DIRECTIONS FOR THIS TASK
Each record should be written out exactly as it stands.

Records contained in a dataset
________

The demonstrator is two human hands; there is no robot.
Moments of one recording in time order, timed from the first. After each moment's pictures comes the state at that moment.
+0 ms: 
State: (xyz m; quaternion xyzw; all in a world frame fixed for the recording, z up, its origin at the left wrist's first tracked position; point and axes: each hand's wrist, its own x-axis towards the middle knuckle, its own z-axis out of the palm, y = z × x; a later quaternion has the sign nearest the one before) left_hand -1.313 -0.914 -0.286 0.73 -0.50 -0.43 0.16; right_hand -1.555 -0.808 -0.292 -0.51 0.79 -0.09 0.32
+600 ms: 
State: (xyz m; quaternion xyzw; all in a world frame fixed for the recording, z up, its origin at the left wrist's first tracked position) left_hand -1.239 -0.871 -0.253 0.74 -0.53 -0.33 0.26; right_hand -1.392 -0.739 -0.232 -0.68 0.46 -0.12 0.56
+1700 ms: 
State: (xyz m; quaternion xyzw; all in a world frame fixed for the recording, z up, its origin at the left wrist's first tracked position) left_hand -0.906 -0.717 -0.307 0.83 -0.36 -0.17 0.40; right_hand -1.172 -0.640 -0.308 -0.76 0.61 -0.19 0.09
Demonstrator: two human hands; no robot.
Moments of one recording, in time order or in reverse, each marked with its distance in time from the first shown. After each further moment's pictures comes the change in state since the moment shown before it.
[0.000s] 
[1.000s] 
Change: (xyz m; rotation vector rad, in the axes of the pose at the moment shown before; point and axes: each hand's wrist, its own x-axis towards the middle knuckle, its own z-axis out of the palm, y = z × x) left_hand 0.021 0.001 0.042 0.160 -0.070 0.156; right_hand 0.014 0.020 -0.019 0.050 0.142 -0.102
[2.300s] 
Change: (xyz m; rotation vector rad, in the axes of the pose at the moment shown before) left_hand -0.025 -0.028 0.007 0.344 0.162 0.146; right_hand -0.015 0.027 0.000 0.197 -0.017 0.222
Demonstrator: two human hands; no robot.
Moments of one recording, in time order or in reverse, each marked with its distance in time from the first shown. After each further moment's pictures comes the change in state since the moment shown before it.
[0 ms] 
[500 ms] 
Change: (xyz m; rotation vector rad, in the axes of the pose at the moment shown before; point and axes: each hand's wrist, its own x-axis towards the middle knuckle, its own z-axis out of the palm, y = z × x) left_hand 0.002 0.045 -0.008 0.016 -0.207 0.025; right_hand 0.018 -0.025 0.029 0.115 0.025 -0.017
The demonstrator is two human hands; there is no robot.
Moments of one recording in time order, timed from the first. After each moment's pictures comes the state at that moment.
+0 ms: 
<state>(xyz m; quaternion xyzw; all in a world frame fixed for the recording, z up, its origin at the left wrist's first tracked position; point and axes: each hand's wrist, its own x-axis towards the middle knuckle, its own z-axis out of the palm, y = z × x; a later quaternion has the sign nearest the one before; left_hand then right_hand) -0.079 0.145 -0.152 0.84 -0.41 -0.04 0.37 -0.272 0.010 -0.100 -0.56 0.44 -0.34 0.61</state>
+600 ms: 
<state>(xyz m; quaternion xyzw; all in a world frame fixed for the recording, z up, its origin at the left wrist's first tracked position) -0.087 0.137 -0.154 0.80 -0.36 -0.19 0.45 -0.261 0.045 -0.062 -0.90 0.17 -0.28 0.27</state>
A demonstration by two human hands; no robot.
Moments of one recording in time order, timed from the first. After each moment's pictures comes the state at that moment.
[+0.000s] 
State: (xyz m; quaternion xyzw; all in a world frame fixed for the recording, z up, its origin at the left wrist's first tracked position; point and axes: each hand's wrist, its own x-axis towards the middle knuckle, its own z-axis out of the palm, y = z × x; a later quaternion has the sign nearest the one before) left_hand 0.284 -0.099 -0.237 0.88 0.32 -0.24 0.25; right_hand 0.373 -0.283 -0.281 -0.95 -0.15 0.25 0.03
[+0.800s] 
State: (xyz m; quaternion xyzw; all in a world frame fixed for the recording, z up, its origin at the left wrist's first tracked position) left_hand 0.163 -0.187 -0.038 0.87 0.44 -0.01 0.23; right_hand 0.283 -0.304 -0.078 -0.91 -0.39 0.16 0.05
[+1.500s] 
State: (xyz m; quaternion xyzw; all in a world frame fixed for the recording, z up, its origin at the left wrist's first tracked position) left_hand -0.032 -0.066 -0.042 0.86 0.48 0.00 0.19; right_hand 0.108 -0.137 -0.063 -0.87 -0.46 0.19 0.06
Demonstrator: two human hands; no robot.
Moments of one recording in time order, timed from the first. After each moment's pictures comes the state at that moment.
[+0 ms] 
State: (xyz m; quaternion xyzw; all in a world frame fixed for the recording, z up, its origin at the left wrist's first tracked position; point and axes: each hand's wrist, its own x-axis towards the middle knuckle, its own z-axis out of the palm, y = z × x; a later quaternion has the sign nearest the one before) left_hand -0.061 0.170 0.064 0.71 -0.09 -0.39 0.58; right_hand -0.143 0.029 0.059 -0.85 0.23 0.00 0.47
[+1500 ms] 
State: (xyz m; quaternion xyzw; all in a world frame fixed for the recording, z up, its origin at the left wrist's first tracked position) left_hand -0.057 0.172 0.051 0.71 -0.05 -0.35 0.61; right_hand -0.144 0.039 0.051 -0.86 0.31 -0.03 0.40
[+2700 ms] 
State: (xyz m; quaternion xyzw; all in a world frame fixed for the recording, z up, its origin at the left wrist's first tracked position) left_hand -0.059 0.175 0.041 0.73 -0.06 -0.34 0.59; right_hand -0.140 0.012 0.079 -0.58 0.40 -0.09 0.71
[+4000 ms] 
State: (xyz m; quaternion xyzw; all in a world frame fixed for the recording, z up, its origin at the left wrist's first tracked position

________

SOLUTION FOR THIS PROBLEM
The demonstrator is two human hands; there is no robot.
Moments of one recording in time order, timed from the first. After each moment's pictures comes the state at that moment.
+0 ms: 
State: (xyz m; quaternion xyzw; all in a world frame fixed for the recording, z up, its origin at the left wrist's first tracked position; point and axes: each hand's wrist, its own x-axis towards the middle knuckle, its own z-axis out of the palm, y = z × x; a later quaternion has the sign nearest the one before) left_hand -1.313 -0.914 -0.286 0.73 -0.50 -0.43 0.16; right_hand -1.555 -0.808 -0.292 -0.51 0.79 -0.09 0.32
+600 ms: 
State: (xyz m; quaternion xyzw; all in a world frame fixed for the recording, z up, its origin at the left wrist's first tracked position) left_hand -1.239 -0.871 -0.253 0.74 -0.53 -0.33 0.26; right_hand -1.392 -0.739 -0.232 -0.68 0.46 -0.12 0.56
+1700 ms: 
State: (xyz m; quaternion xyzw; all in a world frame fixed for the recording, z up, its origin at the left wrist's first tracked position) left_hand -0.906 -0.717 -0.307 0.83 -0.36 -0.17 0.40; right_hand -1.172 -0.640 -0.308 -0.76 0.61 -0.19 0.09
Demonstrator: two human hands; no robot.
Moments of one recording, in time order or in reverse, each marked with its distance in time from the first shown. After each further moment's pictures comes the change in state since the moment shown before it.
[0.000s] 
[1.000s] 
Change: (xyz m; rotation vector rad, in the axes of the pose at the moment shown before; point and axes: each hand's wrist, its own x-axis towards the middle knuckle, its own z-axis out of the palm, y = z × x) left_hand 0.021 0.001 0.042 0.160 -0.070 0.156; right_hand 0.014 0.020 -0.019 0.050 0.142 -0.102
[2.300s] 
Change: (xyz m; rotation vector rad, in the axes of the pose at the moment shown before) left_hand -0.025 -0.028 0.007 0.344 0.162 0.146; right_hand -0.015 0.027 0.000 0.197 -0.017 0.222
Demonstrator: two human hands; no robot.
Moments of one recording, in time order or in reverse, each marked with its distance in time from the first shown. After each further moment's pictures comes the change in state since the moment shown before it.
[0 ms] 
[500 ms] 
Change: (xyz m; rotation vector rad, in the axes of the pose at the moment shown before; point and axes: each hand's wrist, its own x-axis towards the middle knuckle, its own z-axis out of the palm, y = z × x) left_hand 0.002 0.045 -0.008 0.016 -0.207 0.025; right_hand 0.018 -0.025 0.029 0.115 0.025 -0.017
The demonstrator is two human hands; there is no robot.
Moments of one recording in time order, timed from the first. After each moment's pictures comes the state at that moment.
+0 ms: 
<state>(xyz m; quaternion xyzw; all in a world frame fixed for the recording, z up, its origin at the left wrist's first tracked position; point and axes: each hand's wrist, its own x-axis towards the middle knuckle, its own z-axis out of the palm, y = z × x; a later quaternion has the sign nearest the one before; left_hand then right_hand) -0.079 0.145 -0.152 0.84 -0.41 -0.04 0.37 -0.272 0.010 -0.100 -0.56 0.44 -0.34 0.61</state>
+600 ms: 
<state>(xyz m; quaternion xyzw; all in a world frame fixed for the recording, z up, its origin at the left wrist's first tracked position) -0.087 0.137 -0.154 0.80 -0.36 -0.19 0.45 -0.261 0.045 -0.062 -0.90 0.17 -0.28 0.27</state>
A demonstration by two human hands; no robot.
Moments of one recording in time order, timed from the first. After each moment's pictures comes the state at that moment.
[+0.000s] 
State: (xyz m; quaternion xyzw; all in a world frame fixed for the recording, z up, its origin at the left wrist's first tracked position; point and axes: each hand's wrist, its own x-axis towards the middle knuckle, its own z-axis out of the palm, y = z × x; a later quaternion has the sign nearest the one before) left_hand 0.284 -0.099 -0.237 0.88 0.32 -0.24 0.25; right_hand 0.373 -0.283 -0.281 -0.95 -0.15 0.25 0.03
[+0.800s] 
State: (xyz m; quaternion xyzw; all in a world frame fixed for the recording, z up, its origin at the left wrist's first tracked position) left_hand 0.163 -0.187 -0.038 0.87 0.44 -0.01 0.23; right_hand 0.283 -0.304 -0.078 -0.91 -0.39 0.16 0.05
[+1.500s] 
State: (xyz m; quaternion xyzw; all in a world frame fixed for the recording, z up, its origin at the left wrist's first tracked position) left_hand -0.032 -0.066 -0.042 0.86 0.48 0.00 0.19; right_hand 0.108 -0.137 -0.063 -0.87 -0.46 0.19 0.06
Demonstrator: two human hands; no robot.
Moments of one recording in time order, timed from the first. After each moment's pictures comes the state at that moment.
[+0 ms] 
State: (xyz m; quaternion xyzw; all in a world frame fixed for the recording, z up, its origin at the left wrist's first tracked position; point and axes: each hand's wrist, its own x-axis towards the middle knuckle, its own z-axis out of the palm, y = z × x; a later quaternion has the sign nearest the one before) left_hand -0.061 0.170 0.064 0.71 -0.09 -0.39 0.58; right_hand -0.143 0.029 0.059 -0.85 0.23 0.00 0.47
[+1500 ms] 
State: (xyz m; quaternion xyzw; all in a world frame fixed for the recording, z up, its origin at the left wrist's first tracked position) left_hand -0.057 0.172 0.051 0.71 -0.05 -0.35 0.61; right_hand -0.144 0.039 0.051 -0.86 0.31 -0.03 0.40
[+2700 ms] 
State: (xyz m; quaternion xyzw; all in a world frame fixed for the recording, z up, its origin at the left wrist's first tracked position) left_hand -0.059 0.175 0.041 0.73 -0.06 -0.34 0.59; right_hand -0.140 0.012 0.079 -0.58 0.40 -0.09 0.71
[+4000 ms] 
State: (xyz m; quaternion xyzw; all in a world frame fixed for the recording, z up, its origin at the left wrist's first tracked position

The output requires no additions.